Whenever a line in the data holds the string "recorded", copy that line.

________________

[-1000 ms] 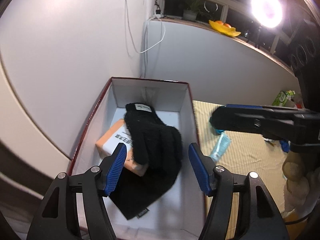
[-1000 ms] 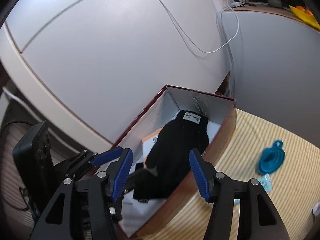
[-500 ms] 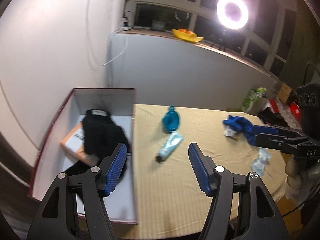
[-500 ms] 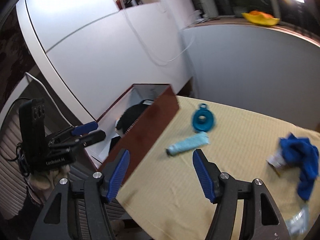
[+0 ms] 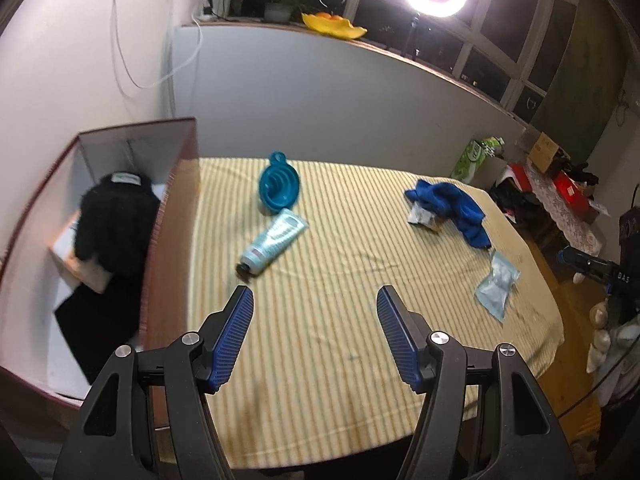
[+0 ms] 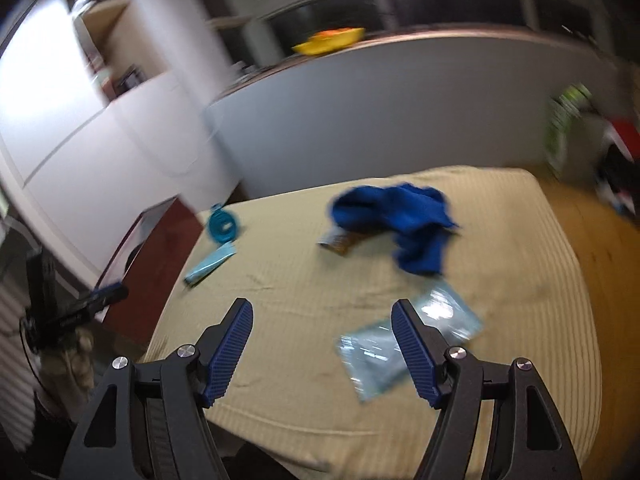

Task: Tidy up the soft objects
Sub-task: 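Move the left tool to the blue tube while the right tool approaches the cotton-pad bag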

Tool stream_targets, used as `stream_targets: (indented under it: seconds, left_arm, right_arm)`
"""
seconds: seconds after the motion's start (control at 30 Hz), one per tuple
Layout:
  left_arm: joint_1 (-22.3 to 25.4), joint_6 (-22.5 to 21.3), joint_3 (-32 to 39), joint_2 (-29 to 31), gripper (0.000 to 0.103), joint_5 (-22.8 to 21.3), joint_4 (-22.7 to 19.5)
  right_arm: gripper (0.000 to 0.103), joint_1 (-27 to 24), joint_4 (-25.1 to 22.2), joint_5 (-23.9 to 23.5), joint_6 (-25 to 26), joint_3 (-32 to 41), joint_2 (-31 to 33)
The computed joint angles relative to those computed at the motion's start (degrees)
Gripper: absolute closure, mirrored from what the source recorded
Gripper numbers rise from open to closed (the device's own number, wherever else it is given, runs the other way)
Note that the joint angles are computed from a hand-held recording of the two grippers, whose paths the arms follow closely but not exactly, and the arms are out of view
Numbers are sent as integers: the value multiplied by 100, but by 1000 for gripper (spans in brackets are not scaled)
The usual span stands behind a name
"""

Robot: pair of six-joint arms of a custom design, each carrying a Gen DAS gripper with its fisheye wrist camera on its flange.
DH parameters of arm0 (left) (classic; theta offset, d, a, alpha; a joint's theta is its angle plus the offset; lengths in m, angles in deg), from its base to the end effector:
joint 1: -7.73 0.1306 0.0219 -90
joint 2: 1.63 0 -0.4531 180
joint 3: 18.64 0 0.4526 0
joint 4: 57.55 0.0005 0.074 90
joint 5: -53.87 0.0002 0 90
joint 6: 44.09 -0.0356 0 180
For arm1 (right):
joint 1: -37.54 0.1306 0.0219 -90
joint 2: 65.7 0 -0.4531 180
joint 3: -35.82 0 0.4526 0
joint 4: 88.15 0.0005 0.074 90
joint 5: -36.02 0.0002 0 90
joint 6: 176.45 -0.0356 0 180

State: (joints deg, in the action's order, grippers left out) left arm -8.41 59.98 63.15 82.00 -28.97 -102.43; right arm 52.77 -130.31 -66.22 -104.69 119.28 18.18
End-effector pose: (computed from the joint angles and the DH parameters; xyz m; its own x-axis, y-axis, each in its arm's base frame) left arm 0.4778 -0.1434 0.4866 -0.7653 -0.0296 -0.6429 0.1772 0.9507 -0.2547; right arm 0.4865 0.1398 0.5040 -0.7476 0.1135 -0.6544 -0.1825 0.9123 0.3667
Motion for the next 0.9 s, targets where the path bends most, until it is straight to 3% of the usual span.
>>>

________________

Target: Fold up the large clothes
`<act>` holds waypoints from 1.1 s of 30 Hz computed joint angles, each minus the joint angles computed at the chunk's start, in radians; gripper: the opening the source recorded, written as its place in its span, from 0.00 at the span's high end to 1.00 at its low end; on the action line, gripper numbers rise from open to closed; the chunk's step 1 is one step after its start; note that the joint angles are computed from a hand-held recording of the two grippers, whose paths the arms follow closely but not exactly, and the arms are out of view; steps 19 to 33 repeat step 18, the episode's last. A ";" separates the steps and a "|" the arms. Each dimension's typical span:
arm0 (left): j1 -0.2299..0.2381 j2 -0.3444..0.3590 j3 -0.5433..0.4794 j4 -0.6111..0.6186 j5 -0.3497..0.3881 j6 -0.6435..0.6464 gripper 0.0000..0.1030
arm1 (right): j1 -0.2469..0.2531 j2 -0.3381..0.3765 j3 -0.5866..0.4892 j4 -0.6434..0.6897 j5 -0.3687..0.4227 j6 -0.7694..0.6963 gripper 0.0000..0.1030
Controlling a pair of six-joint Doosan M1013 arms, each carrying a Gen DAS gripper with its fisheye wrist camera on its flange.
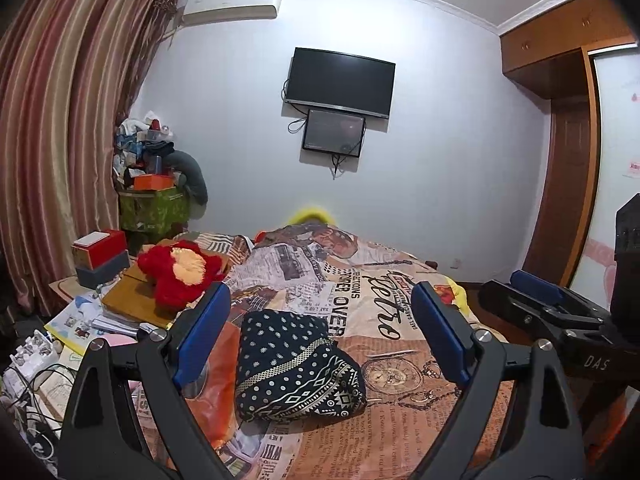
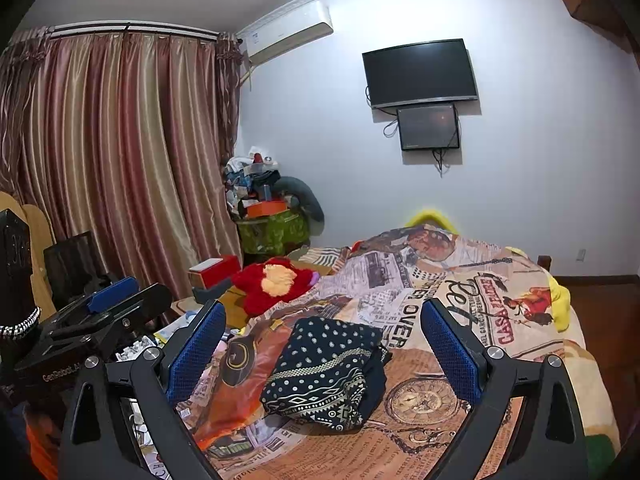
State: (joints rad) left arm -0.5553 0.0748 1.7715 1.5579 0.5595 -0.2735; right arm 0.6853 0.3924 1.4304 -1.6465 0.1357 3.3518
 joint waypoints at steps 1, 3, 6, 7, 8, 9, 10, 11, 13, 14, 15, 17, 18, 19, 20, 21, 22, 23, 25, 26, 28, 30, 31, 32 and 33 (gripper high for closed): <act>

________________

# The answer
Gripper: absolute closure, mirrored from what the source recorded
`<act>` holds waypoints from 1.1 s of 30 Hz computed joint angles, each minus the joint angles computed at the chunk's start, in radians; gripper: the opening the source recorded, written as its place in its span, from 0.00 at the span's high end to 1.00 at its low end; on the action line, gripper numbers rise from open to closed; the chunk's step 1 is one step after its start; note that the joint angles are computed from a hand-held recording of the two grippers, whose paths the arms follow closely but not exactly, and the arms are out of view; steps 19 to 33 repeat step 18, the episode's last. A ";" separates the steps and a "|" the arms. Each dimension's typical span:

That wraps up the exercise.